On June 29, 2013, a police report was filed claiming a teenager was being groomed by Pugh. Though at first saying that he could not disclose whether sexual activity took place, the family's lawyer later stated no physical contact happened. The teen's mother complained of being accused of trying to extract a cash payment from Pugh after legal experts questioned why she contacted her lawyers before police. Pugh's supporters, including colleagues and adolescent students he mentored, said the allegations did not match his behavior in or out of class.

In December 2013, Oakland County Prosecutor Jessica Cooper announced she would not file charges against Pugh as there was no evidence that he had engaged in any wrongdoing. "We didn't even have enough probable cause to issue subpoenas", she said. "You have to remember this young man was 18."

The victim filed a civil lawsuit in the United States District Court for the Eastern District of Michigan, asking for $1.5 million in damages.

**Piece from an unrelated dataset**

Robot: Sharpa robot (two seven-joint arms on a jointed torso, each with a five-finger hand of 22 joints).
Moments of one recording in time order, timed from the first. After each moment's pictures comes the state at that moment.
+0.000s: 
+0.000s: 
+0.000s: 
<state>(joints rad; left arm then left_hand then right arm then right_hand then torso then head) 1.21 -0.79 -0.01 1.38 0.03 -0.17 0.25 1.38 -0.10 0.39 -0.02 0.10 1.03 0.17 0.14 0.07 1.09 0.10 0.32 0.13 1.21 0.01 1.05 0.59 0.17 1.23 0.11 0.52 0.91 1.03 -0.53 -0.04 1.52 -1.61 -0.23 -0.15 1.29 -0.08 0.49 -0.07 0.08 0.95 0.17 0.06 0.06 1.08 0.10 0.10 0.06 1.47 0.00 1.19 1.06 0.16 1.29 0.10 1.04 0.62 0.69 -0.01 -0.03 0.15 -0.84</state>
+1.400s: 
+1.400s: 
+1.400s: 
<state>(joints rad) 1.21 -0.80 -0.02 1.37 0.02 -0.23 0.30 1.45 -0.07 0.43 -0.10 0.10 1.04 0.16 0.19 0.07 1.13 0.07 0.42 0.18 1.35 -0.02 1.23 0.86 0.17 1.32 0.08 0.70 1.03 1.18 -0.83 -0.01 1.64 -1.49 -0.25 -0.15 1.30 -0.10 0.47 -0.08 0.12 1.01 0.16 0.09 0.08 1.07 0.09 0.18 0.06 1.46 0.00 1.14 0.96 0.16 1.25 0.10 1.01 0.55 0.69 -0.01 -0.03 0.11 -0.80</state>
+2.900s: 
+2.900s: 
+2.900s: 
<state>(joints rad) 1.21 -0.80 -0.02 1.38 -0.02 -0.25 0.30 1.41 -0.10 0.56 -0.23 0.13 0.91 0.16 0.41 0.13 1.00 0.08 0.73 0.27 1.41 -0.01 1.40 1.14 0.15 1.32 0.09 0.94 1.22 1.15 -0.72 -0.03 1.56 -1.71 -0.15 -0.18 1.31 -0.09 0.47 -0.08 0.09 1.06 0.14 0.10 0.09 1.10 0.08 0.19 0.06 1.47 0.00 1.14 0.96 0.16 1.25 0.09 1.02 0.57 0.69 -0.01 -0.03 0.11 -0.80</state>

On November 9, 2015, the jury found for Pugh's accuser, awarding him $250,000. In January 2016, when Pugh's accuser attempted to recover the judgment by garnishing Pugh's wages, it was revealed that Pugh never "ran" two restaurants in New York City as he had stated in a deposition, and was just a waiter at soul food restaurant in Harlem. Pugh dropped his appeal after entering mediation with his accuser and agreed to a payment plan in April 2016.

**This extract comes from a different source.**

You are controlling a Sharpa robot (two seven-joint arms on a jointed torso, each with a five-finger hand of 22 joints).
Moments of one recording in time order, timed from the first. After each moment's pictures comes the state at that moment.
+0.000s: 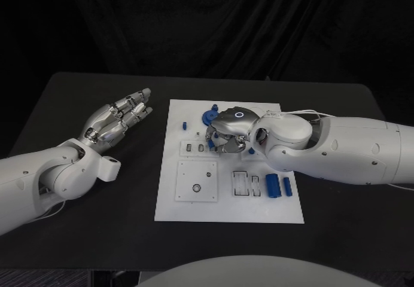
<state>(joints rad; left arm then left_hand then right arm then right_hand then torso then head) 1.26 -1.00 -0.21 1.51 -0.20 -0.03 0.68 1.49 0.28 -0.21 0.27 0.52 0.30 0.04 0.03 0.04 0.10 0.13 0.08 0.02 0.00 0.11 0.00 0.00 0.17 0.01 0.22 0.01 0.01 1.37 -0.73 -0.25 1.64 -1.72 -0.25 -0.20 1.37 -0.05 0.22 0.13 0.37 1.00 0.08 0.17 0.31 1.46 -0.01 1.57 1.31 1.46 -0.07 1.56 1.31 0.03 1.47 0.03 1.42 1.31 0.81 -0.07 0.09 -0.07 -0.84</state>
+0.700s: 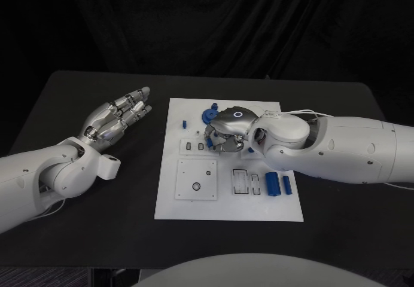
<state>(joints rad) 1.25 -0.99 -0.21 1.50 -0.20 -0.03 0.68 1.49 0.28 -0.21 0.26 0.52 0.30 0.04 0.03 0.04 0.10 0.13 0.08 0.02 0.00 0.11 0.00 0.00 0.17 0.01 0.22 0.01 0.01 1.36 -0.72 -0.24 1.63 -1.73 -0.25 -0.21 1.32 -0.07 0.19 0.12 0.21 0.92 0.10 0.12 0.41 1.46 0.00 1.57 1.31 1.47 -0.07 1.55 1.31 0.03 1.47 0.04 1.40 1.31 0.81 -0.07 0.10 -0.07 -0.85</state>
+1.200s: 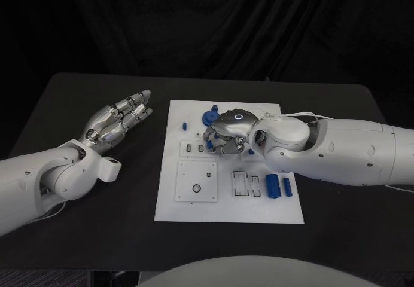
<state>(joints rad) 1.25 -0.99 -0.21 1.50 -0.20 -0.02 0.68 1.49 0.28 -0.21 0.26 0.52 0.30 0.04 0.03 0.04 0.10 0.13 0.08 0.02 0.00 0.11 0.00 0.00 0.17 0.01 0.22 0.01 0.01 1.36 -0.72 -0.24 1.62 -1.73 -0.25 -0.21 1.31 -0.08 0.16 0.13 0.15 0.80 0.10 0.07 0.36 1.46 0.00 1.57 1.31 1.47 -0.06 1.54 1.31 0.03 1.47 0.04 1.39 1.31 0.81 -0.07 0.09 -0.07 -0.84</state>
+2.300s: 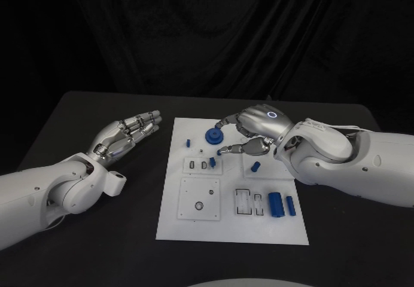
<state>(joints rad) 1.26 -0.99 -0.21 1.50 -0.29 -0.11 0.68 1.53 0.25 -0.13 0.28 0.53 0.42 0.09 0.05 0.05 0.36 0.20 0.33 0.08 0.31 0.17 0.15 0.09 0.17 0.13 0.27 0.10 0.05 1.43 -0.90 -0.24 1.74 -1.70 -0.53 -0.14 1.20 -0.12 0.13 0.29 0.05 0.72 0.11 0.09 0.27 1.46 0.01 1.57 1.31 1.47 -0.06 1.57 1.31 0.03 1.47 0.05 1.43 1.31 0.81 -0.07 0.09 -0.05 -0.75</state>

On June 22, 2016, Pugh was formally charged by the Wayne County prosecutor's office and a warrant was issued for his arrest on six counts of criminal sexual conduct (CSC), three each of first and third degree, for an incident in September 2003. A conviction of first degree criminal sexual conduct in Michigan is punishable by up to life in prison, while a conviction of third degree CSC in punishable by a maximum of 15 years in prison. He was formally taken into custody on June 23, 2016, through coordination with the Detroit Police Department and the United States Marshals Service in Harlem, New York, to await extradition to Michigan and arraignment. Pugh was formally arraigned in front of Wayne County District Court Magistrate Millicent Sherman, who entered a not guilty plea on his behalf. Sherman ordered Pugh held on $500,000 bond and remanded him to the Wayne County Jail. On August 5, 2016, Wayne County District Court Judge Deborah Langston bound Pugh over for trial on five of the six felony counts, while dismissing one count of third degree CSC. She reduced Pugh's bond to $150,000 cash.

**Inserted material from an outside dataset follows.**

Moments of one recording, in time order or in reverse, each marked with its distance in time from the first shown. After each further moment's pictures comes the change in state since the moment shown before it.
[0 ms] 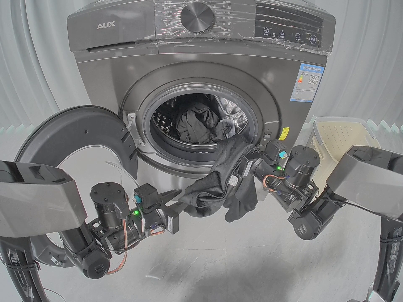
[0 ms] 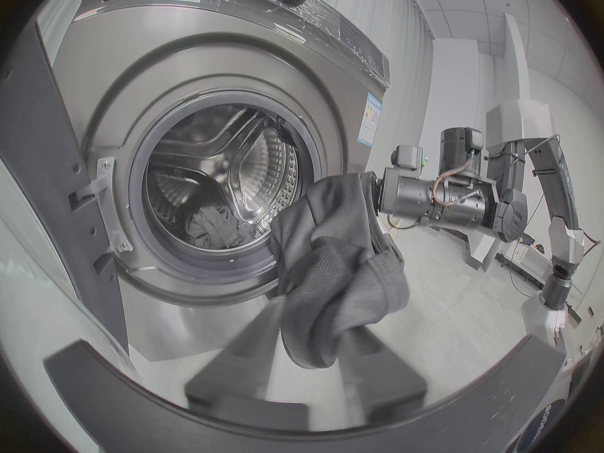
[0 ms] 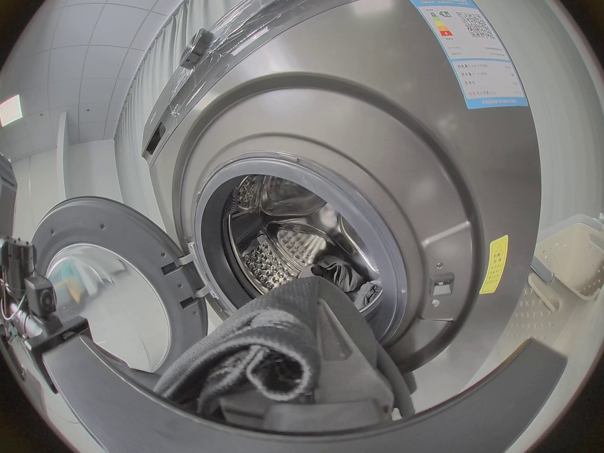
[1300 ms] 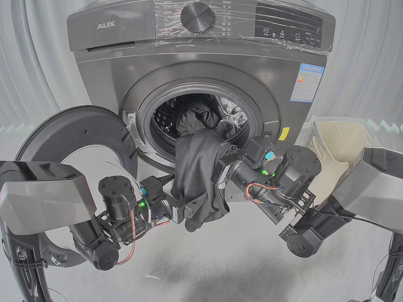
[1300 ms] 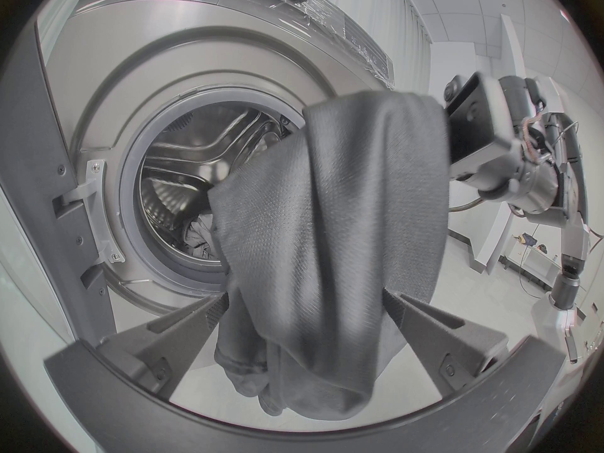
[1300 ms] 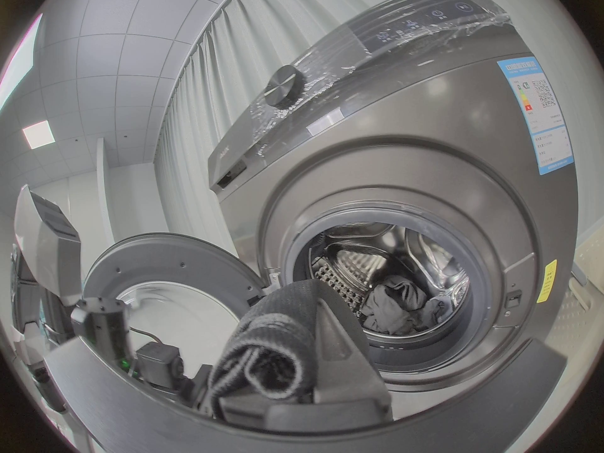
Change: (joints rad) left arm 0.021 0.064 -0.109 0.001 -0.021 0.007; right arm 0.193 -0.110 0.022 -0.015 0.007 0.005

On October 26, 2016, Pugh pleaded guilty in Wayne County Circuit Court before Judge Thomas Cameron. Pugh's plea agreement called for him to agree to plead guilty to two counts of third degree CSC, while prosecutors dropped three counts on first degree CSC. His deal calls for him to serve between 5 1/2 and 15 years in prison and register as a sex offender for life. In the hearing, Pugh admitted to having sex with the victim at least twice in 2003 and 2004, when the victim was between 13 and 15. Cameron formally sentenced Pugh to 5 1/2 to 15 years in prison on November 9, 2016. In August 2021, Pugh was granted parole by the Michigan Department of Corrections and is expected to be released around December 22, 2021, which is his earliest release date.